Why does my score vary so much?

Working memory is highly state-dependent. Caffeine, sleep, time of day, hydration, and stress all push it ±20% within a single day. Test variance is normal and expected. For a stable baseline, take 5 attempts across different days and average — single-shot results are noise.

How does memory change with age?

Working memory peaks in the late teens and stays roughly flat until the late 30s, then declines about 5% per decade. By age 60, average sequence span drops from 7 to about 5. Long-term memory (facts, episodes) holds up much better than working memory; chess masters in their 60s outperform 20-year-olds in their domain.

Is this related to dementia screening?

No. Clinical memory screening uses validated tools (Mini-Mental State Exam, MoCA) administered by clinicians. Our test measures normal working-memory variability and isn't a diagnostic instrument.

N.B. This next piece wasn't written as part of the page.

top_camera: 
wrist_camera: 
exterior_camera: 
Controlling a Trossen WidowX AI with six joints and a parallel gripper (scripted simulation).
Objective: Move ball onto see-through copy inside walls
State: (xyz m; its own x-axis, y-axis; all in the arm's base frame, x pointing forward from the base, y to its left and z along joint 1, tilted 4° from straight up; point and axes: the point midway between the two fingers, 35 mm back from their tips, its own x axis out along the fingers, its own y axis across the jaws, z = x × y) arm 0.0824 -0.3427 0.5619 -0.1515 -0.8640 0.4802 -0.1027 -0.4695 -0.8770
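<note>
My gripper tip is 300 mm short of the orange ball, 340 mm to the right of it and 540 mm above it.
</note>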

If you're concerned about memory decline, especially if it's affecting daily life, consult a doctor.

Why does sequence get harder than visual?

Sequence memory loads serial information into working memory — order matters and the brain has limited slots (about 7±2). Visual memory uses spatial chunking — your brain can encode a board pattern as a shape, not as 16 cells, which lets you remember more total information at once. Different cognitive systems with different capacities.